This Alabama abortion bill goes too far, says ... Pat Robertson?

It’s a political disaster, a gift to the left.

Why would a red state pass a maximalist abortion bill, knowing how leery John Roberts has proved himself to be of overturning paradigm-shifting liberal initiatives? He had the votes to blow up ObamaCare in 2012 and he switched sides, seemingly fearing that a party-line vote in the Supreme Court would wreck what’s left of the Court’s institutional legitimacy as a neutral arbiter that stands above politics. Overturning Roe would be several orders of magnitude more earthshaking than overturning ObamaCare would have been, yet Alabama’s daring him to do it for a bill that bans abortion almost completely, with no rape or incest exceptions.

John Roberts is not going to risk the legacy of “The Roberts Court” to save a bill like that. It’s ludicrous that any legislator in Alabama thinks he might after the lessons of 2012.

Joe Cunningham’s explanation for the bill is more sensible. Maybe Alabama doesn’t expect SCOTUS to uphold it, he wonders. Maybe the point was just to make the boldest, most provocative pro-life statement they could, fully expecting that the Court would tear it up eventually. Why you’d want to do that instead of passing a bill that stands a real chance of overcoming Roe on a Court with five conservative members escapes me utterly.

We’d like to say “No abortion. Ever.” But that’s a tough sell in those cases. So Georgia, I believe very wisely, left those [rape and incest] exceptions in. Alabama, however, is an entirely different story…

I’ll be upfront about it: I don’t like the bill. In fact, I don’t think it’s a bill. I think it’s a stunt.

I’m not totally sure if it’s just a reactionary bill to say “We’re better than Georgia!” or “We’re way better than the infanticide supporters in the Democratic Party!” but it’s a bill that seemed to have been written to generate headlines and a Supreme Court challenge. It does not look like the work of a serious Pro-Life movement…

I don’t even think this bill, if it’s signed into law, makes it to the Supreme Court. I think it will get struck down in circuit court and the Supreme Court just won’t take it up. It’s not the fight they want to have because it’s so farcical.

That’s possible. Unquestionably, John Roberts would prefer to see this bill sunk at the appellate level and for SCOTUS to ignore it. The way the Supreme Court works, though, is that any four justices — four, not five — can force the Court to take an appeal. If I were a member of SCOTUS’s liberal wing worried about the five conservatives eventually striking down Roe when presented with a more moderate bill like Georgia’s, I’d leap at the chance to take the Alabama case and force John Roberts to make his stand on abortion on that unfavorable terrain. Dare him to vote to strike down Roe knowing that it would mean women in Alabama who got pregnant through rape would be forced to carry their rapists’ children to term.

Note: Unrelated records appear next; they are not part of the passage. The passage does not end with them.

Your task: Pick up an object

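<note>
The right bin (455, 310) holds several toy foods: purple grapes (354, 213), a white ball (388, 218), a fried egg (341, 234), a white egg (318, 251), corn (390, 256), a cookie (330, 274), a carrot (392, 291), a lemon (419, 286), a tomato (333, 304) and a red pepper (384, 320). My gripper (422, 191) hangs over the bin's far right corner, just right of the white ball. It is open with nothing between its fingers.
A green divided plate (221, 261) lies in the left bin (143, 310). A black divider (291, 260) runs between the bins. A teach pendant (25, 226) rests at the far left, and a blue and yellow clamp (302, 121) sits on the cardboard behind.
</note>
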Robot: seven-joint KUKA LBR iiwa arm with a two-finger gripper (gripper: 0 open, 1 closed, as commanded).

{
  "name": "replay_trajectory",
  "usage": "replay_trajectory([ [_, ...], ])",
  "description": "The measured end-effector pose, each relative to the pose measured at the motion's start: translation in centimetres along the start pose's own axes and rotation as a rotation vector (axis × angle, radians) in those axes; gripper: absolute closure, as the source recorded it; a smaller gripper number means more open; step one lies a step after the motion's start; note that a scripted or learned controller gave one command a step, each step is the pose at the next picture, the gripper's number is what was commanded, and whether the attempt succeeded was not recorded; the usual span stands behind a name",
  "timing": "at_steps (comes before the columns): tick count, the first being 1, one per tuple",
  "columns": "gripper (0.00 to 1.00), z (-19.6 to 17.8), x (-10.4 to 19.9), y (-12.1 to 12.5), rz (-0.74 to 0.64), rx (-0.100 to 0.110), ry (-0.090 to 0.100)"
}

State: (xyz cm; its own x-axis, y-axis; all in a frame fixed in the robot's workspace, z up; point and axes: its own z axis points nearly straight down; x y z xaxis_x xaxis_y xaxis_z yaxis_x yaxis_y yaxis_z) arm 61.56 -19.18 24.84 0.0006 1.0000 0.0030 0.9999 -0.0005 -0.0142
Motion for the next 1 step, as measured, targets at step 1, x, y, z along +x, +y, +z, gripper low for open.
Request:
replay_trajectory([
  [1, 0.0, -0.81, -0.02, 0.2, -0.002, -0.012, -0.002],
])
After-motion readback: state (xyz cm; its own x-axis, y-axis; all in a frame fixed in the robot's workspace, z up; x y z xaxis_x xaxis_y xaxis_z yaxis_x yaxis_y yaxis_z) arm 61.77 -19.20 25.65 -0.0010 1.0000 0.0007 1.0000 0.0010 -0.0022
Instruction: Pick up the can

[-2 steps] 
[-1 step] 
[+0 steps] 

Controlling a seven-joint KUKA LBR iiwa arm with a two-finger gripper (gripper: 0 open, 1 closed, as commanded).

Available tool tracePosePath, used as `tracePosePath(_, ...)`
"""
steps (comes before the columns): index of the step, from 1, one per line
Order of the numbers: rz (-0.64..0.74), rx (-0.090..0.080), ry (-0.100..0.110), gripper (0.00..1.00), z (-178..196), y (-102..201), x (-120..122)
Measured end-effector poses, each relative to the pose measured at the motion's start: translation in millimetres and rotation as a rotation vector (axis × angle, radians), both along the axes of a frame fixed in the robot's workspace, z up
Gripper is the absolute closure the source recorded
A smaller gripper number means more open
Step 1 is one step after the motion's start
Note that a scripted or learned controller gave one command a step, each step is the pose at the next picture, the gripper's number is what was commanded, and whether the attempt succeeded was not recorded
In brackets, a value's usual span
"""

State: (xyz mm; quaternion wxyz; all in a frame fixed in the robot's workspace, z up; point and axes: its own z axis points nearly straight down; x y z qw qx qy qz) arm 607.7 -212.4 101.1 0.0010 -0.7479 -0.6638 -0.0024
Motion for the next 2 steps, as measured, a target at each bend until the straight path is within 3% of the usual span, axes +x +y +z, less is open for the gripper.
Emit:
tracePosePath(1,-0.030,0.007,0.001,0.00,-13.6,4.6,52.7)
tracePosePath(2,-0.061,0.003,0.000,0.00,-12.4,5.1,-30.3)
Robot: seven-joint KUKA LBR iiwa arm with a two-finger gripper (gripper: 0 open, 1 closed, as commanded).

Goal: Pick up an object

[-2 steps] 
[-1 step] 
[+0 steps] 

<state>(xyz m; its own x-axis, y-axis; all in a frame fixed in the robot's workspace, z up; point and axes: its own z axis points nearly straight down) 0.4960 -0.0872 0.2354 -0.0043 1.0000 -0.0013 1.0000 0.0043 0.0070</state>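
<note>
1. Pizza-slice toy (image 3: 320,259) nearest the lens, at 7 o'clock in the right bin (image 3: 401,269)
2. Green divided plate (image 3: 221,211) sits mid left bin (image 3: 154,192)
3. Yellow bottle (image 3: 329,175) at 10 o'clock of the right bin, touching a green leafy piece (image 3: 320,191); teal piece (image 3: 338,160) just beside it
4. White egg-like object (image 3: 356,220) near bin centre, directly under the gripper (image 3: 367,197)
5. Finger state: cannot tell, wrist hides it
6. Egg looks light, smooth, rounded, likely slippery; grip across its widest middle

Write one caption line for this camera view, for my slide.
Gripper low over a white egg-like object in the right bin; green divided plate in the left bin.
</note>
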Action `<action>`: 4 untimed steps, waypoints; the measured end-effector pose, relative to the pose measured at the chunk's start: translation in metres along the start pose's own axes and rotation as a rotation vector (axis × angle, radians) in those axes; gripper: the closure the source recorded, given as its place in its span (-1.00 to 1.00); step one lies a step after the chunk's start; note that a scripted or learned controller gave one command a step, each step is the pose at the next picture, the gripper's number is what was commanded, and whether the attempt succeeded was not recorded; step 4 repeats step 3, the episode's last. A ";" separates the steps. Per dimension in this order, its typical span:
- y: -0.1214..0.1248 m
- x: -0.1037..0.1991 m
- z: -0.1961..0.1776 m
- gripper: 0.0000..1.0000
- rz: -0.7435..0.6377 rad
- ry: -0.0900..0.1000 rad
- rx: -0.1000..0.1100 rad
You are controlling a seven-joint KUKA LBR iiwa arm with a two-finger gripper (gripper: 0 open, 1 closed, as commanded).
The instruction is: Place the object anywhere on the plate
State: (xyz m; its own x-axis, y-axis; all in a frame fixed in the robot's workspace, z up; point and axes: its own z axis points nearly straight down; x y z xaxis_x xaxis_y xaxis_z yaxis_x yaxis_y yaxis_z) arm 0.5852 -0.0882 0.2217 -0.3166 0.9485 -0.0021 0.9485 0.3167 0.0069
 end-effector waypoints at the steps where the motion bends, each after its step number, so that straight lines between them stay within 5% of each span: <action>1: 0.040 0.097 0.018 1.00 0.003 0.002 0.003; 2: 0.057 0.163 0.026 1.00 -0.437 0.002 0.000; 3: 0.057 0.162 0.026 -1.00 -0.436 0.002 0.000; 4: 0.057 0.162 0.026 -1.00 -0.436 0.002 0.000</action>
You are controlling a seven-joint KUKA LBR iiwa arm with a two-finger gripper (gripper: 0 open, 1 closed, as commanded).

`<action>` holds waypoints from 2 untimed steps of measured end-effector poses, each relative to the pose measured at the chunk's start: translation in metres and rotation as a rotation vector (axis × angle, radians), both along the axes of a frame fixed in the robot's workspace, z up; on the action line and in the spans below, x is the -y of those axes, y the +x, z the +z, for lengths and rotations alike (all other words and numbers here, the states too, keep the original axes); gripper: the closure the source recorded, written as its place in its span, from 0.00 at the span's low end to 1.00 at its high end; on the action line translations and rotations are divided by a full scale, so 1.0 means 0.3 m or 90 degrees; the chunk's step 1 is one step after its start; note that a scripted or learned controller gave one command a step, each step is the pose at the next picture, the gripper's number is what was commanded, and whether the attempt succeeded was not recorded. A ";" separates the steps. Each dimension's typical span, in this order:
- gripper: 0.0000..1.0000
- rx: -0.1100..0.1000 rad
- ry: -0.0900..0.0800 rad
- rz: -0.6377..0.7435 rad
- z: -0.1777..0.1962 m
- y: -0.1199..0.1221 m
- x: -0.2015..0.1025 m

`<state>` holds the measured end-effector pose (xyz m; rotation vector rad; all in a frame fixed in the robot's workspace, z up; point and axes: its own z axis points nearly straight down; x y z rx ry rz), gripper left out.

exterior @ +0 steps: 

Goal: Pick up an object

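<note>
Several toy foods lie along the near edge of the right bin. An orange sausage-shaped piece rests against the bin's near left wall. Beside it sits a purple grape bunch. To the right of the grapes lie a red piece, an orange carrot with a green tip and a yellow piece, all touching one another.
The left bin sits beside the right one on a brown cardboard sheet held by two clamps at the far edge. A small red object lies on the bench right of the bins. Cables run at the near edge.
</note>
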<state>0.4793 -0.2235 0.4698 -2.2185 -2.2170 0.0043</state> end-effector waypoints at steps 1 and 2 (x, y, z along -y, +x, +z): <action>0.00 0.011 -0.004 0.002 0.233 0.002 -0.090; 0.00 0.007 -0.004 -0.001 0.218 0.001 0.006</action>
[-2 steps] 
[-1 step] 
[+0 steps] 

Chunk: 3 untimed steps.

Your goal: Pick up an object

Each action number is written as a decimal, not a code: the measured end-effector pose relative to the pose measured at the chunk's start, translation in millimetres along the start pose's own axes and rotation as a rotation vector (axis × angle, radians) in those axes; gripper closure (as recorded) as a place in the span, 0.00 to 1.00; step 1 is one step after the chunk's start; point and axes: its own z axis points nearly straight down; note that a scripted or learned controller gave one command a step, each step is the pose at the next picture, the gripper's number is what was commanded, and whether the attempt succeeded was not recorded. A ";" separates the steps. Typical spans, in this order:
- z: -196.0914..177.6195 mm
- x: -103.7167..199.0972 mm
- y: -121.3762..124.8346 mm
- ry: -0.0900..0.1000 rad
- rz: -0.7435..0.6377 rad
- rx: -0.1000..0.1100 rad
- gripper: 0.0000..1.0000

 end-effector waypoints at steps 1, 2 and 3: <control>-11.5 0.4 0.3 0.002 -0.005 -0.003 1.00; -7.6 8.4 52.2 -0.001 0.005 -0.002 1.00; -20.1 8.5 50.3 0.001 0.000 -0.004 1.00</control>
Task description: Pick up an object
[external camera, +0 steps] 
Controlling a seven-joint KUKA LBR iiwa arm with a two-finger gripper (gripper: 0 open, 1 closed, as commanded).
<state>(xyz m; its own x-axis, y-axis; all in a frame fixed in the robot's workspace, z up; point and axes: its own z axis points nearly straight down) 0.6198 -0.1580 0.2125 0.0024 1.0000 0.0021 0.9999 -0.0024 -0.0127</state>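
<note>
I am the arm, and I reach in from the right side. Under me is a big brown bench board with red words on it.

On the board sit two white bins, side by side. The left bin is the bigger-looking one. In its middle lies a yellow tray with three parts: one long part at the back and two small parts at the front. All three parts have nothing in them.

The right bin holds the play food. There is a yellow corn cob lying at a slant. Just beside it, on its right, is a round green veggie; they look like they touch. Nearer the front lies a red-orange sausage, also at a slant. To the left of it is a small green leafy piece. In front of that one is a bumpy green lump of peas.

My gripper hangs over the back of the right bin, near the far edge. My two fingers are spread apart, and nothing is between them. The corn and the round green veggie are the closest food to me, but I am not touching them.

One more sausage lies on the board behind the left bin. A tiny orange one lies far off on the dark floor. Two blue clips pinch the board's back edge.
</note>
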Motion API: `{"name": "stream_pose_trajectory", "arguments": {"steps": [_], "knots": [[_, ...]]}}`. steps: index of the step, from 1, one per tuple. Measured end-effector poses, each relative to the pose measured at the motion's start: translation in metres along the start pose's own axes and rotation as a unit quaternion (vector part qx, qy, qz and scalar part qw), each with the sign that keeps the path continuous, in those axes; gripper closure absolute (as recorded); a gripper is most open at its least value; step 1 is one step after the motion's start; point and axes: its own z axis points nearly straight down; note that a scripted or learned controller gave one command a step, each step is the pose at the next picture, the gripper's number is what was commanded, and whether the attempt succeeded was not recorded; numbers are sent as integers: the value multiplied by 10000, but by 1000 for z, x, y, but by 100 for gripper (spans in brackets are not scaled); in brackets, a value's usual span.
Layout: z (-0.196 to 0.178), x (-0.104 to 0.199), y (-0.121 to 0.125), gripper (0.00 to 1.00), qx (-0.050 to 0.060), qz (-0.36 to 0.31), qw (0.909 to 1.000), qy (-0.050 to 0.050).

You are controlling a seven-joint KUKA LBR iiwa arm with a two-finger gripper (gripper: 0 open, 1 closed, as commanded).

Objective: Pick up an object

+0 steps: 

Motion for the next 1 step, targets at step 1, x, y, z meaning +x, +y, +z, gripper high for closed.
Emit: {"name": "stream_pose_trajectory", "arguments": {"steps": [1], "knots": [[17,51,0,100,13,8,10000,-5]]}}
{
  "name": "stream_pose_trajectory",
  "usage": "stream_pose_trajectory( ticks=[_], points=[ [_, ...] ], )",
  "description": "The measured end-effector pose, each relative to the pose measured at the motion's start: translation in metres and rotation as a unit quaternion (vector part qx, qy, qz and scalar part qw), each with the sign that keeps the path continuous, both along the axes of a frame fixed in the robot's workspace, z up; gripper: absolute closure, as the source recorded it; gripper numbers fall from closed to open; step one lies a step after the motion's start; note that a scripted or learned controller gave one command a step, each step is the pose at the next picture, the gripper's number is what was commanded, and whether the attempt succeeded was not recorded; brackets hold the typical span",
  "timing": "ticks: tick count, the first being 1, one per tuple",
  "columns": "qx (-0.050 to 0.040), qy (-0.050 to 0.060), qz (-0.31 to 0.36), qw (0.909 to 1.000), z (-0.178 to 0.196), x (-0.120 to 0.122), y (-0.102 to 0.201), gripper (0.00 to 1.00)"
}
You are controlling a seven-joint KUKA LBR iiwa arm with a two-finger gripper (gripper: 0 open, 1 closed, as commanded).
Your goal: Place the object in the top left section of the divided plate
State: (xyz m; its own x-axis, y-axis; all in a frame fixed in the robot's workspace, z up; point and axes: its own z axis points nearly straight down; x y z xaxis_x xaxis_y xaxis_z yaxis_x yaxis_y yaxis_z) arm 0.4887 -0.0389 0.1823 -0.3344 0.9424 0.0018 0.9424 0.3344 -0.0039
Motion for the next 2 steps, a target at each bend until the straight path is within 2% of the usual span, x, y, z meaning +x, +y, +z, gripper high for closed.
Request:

There’s no earthly way Roberts would pull the trigger. Probably not Kavanaugh either. Maybe not even Gorsuch. Erick Erickson, surveying the various pro-life bills that have passed lately, goes so far as to say it’ll threaten Trump’s reelection if Kavanaugh and/or Gorsuch provide votes in favor of upholding Roe. I think he’s kidding himself — social conservatives won’t abandon Trump under any circumstances, especially if Kavanaugh’s and Gorsuch’s votes aren’t decisive. (And they almost certainly wouldn’t be.) But I do think this issue can improve lefty turnout at the margins and maybe keep some progressives who’d otherwise balk at a centrist nominee like Biden inside the Democratic tent.

And needless to say, if SCOTUS does vote to uphold Roe and strike down Alabama’s bill, there’ll be no second bite at the apple next term. The Court doesn’t like wrestling with Roe. If they’re forced to do it again soon, that’ll be the last attempt for years, for good or ill.

The only sense I can make of Alabama’s bill is if it’s part of a “package strategy.” That is, maybe the state legislature hopes and expects that its maximalist bill would be taken up along with Georgia’s more middle-ground “heartbeat bill” and considered by the Court in tandem in revisiting Roe. SCOTUS could rewrite Roe so that the Georgia bill is upheld while the Alabama bill is struck down, treating the latter as a token concession to pro-choicers. The Alabama bill, in other words, would be legal cannon fodder while the Georgia bill advances and ultimately defeats Roe. There’s no guarantee that the Court will consider both bills, though; it may be that Alabama’s bill is taken up whereas Georgia’s bill isn’t. In fact, maybe that’ll be the conservatives’ leverage in convincing the liberals not to take the appeal of the Alabama bill. “If you force us to rule on Alabama,” Roberts might tell them, “we’ll vote to grant cert for the Georgia bill too.” What would RBG et al. do then?